Kerala Chief Minister writes to President seeking Governor Arif Mohammed Khan’s immediate recall

Kerala Chief Minister Pinarayi Vijayan (file)
| Photo Credit: THULASI KAKKAT

The protracted Kerala Government-Raj Bhavan stand-off over university Senate nominations and gubernatorial delay in signing Bills passed by the legislature into law came to a head on December 21 (Thursday) with Chief Minister Pinarayi Vijayan writing a letter to President Droupadi Murmu seeking the immediate recall of Governor Arif Mohammed Khan.

The government’s uncustomary demand capped a season of bitter disagreement between Mr. Khan and Mr. Vijayan that often transformed into public wars of words and tit-for-tat accusations bordering on the personal.

Mr. Khan’s arguably norm-breaking approach to students protesting against the Chancellor’s alleged bid to stack the Senates of State-funded universities with Sangh Parivar nominees was the tipping point that prompted the government to demand that the Centre summon back the Governor.

Discomfitingly for the Kerala Government, Mr. Khan had thrown down the gauntlet to Students Federation of India (SFI) activists by stepping out of his official car during a black flag protest in Thiruvananthapuram on December 11. Later, Mr Khan accused Mr Vijayan of inciting SFI activists to harm “me physically”.

An irate Mr. Khan had also painted a grim picture of the State’s law and order situation, alleging that the Communist Party of India (Marxist) [CPI(M)] “criminals” ruled the roads.

On December 16, Mr. Khan camped at the Calicut University campus guest house in Malappuram in a direct dare to the SFI.

Consequently, the SFI swamped the campus with protests demanding that Mr. Khan “go back”. The activists also placed banners and posters across the campus, accusing Mr. Khan of being the cat’s paw of the Sangh Parivar and drawing an ideological equivalency between the Governor and Hindu majoritarian nationalist ideologue V.D. Savarkar.

Relations between Mr. Khan and Mr. Vijayan plummeted to an antagonistic low, with Raj Bhavan breaking conventionalities and issuing a communique blaming the Chief Minister for the banners “defaming” the Chancellor and stating that the circumstances signalled the “beginning of the collapse of the Constitutional machinery in the State”.

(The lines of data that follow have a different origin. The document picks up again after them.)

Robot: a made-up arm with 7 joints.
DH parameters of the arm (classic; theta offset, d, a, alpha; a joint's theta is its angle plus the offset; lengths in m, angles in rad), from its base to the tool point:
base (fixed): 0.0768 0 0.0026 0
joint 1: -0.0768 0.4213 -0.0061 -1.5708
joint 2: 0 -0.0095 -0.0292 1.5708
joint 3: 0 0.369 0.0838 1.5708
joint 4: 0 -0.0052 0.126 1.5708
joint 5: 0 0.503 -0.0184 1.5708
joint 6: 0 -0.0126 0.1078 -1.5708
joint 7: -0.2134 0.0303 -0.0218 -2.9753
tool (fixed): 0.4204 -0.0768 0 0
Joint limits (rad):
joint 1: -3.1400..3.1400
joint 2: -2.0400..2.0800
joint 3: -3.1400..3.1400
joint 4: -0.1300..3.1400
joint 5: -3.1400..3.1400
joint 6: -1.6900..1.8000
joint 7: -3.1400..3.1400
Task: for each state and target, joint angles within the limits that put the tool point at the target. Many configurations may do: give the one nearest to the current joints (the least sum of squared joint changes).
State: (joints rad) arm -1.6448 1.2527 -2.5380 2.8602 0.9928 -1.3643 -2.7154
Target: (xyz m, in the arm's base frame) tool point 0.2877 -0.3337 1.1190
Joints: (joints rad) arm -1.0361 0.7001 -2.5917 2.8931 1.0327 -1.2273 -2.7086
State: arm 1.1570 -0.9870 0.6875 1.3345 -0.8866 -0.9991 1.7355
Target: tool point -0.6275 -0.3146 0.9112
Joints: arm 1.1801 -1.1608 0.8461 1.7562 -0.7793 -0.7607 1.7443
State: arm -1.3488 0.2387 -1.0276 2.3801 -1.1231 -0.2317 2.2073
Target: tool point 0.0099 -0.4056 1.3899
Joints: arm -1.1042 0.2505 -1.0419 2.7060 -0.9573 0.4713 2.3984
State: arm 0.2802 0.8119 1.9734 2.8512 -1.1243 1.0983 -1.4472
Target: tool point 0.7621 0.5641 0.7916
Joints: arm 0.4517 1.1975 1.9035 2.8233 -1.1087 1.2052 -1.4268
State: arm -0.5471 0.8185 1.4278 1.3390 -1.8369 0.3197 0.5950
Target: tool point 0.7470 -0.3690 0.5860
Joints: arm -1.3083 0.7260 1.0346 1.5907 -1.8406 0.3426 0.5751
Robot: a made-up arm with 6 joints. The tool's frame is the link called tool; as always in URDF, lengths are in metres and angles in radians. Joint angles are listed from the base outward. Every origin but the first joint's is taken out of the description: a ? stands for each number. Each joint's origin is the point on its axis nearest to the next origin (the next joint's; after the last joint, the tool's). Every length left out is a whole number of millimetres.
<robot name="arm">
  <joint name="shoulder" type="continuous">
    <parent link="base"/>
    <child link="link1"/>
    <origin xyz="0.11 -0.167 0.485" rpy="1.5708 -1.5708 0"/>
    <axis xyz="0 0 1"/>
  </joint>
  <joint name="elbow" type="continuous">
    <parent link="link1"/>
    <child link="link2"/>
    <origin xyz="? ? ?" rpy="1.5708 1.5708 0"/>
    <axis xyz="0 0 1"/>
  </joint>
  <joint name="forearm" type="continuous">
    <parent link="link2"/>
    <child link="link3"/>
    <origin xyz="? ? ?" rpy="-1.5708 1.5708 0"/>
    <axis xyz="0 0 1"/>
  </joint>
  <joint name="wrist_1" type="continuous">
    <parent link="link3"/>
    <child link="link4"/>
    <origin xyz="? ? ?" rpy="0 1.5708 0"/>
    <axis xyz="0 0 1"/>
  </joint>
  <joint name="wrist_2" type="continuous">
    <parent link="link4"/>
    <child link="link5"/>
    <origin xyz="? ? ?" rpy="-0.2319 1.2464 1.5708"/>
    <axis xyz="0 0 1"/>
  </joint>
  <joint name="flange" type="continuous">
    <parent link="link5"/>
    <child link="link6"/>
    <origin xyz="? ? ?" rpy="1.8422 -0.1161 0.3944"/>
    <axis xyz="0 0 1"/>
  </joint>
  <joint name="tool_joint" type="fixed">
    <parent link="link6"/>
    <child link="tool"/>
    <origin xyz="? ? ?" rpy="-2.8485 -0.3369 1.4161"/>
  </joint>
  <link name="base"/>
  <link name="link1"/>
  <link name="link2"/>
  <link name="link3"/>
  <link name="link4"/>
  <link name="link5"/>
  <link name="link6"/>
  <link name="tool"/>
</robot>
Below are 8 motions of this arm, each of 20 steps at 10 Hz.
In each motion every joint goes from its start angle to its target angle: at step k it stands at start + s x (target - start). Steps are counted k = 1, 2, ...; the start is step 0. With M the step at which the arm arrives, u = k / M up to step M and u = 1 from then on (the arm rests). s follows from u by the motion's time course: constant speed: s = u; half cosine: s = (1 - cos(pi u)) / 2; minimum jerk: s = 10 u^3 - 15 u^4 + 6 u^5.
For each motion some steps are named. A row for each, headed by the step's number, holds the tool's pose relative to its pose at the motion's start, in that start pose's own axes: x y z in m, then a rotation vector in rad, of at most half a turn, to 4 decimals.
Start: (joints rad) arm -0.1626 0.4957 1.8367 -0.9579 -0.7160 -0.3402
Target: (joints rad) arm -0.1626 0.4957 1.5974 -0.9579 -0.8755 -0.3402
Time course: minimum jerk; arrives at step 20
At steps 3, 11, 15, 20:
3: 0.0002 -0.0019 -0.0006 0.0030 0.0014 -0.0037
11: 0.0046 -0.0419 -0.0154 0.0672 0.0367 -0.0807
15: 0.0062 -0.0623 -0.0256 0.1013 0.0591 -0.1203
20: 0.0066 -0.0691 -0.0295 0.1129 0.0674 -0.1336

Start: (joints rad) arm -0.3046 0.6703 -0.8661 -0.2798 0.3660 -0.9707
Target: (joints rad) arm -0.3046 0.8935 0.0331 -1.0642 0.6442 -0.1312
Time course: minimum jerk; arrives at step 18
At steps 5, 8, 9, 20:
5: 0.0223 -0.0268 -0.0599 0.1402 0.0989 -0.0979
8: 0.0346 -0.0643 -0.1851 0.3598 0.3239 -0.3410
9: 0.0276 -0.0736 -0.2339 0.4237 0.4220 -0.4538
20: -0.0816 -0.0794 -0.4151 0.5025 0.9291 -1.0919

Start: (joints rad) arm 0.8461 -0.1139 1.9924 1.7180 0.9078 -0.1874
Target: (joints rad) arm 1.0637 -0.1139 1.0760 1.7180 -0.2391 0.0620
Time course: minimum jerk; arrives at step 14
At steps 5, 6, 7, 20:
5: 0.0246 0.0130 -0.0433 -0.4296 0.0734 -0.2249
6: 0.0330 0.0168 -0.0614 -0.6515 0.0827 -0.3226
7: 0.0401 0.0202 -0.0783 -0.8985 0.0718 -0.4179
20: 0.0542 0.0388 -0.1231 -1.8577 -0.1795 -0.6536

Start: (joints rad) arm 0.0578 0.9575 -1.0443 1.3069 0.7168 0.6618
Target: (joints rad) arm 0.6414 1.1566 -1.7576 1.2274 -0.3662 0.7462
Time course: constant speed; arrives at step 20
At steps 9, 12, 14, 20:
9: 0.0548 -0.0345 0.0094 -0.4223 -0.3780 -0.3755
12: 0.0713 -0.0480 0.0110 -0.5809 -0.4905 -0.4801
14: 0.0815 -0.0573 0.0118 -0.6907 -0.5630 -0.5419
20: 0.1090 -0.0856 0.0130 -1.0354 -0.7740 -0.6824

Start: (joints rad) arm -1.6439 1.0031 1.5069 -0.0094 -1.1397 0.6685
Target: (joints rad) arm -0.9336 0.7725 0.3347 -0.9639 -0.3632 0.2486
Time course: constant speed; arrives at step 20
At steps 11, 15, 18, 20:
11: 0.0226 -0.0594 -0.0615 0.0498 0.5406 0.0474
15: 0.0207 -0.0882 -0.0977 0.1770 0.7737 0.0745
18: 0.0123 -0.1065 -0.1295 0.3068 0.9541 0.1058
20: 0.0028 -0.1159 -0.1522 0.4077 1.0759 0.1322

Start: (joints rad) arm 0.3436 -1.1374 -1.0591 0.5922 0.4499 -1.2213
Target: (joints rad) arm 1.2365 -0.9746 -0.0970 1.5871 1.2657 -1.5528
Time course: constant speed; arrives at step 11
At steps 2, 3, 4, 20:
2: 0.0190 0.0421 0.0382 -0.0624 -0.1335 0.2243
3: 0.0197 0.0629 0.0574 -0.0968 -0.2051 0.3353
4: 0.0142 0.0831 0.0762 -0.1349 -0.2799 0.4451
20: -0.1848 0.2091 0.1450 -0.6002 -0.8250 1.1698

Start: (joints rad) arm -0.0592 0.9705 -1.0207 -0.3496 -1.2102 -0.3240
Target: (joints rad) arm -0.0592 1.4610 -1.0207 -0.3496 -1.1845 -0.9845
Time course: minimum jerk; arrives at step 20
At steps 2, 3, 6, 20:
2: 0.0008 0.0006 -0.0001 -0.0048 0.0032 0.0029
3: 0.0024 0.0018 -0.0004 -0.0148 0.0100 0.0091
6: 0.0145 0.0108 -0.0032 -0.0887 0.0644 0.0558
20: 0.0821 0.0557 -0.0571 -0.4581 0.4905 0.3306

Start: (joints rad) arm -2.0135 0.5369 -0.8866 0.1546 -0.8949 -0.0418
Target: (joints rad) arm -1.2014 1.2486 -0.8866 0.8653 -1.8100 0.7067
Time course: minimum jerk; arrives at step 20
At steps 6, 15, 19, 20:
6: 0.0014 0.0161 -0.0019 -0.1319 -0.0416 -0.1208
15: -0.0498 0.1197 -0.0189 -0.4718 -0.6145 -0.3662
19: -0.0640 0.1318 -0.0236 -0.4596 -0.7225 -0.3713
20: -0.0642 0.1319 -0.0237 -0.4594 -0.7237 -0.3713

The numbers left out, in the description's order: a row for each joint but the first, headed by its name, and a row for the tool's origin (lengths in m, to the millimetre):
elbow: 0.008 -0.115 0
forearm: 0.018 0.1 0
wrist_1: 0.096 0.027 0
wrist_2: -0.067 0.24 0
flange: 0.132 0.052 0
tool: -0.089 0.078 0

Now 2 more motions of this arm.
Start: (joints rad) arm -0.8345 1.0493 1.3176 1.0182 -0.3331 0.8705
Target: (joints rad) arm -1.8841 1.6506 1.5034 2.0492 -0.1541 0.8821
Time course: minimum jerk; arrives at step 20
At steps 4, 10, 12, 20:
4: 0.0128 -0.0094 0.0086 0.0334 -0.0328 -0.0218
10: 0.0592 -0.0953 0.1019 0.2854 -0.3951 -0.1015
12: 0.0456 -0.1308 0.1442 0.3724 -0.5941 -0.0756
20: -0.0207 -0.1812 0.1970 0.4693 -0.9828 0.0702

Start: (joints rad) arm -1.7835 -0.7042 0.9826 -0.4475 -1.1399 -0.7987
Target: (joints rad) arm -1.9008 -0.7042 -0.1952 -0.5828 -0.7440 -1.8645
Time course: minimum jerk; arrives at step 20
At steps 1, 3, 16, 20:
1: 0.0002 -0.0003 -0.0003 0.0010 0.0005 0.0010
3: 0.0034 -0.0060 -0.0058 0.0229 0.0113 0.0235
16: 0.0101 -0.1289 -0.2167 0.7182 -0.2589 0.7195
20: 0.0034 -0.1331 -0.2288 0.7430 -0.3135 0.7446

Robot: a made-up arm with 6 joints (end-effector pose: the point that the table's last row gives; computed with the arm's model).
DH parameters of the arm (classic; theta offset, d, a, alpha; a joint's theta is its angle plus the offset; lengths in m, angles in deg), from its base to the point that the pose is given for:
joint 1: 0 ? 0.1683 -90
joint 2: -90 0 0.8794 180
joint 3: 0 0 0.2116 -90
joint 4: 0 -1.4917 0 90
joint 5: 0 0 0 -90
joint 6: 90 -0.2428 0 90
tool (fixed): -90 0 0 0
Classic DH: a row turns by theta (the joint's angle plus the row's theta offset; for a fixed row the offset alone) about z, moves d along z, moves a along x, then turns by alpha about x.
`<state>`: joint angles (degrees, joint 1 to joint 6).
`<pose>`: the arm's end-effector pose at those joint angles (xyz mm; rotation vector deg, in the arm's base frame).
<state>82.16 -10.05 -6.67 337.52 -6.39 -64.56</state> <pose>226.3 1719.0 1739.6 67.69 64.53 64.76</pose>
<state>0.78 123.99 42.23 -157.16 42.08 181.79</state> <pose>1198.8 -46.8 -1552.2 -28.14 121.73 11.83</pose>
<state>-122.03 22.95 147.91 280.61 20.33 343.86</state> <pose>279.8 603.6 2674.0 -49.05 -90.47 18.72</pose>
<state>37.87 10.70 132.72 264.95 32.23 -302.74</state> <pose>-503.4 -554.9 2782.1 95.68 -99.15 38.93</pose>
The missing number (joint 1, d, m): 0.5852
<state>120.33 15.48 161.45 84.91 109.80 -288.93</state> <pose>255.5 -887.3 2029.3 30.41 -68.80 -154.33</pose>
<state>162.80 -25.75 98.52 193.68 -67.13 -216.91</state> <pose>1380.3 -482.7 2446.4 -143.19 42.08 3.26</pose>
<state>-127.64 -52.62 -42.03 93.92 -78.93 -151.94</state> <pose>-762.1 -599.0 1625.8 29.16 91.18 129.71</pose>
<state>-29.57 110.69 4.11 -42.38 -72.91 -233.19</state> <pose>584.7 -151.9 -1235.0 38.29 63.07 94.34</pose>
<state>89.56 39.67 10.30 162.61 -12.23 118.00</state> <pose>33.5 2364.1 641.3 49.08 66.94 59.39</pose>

The government responded by accusing Mr. Khan of repeatedly breaking protocol, using harsh words to disparage the State, portraying protesting students as criminals and recurrently resorting to wilfully provocative acts to vitiate Kerala’s peaceful atmosphere.

The government defended the SFI protests by pointing out that the posts of the Chancellor and Governor were not on the same Constitutional scale.

It argued that the Legislative Assembly had created the Chancellor’s post through a statute of law. It accused Raj Bhavan of misconstruing a democratic student protest against the Chancellor as a comment on the titular head of State.

Earlier, Mr. Vijayan had said that Mr. Khan’s “public posturing, sabre-rattling statements and provocative actions on the street”, including an unannounced visit sans police escort to the iconic S.M. Street in Kozhikode, had constrained the government to request the Centre to recall him. He also alleged that Mr. Khan repeatedly lowered the gubernatorial office’s high public stature.

The government and Mr. Khan had also sparred over the Governor’s decision to reserve seven Bills passed by the Assembly for the President’s consideration after refusing to sign them into law for nearly two years.

Raj Bhavan’s contentious move came after the Supreme Court asked Mr. Khan’s office to factor in its latest judgment holding Governors responsible for acting within the four corners of the State legislature without flexing a non-existent veto power over Bills presented to them for assent.

The decision surprised the government and worsened its fraught relationship with Raj Bhavan.

Mr. Khan had also vexed the government by questioning the rationale of the Cabinet’s flagship public outreach programme Navakerala Sadas.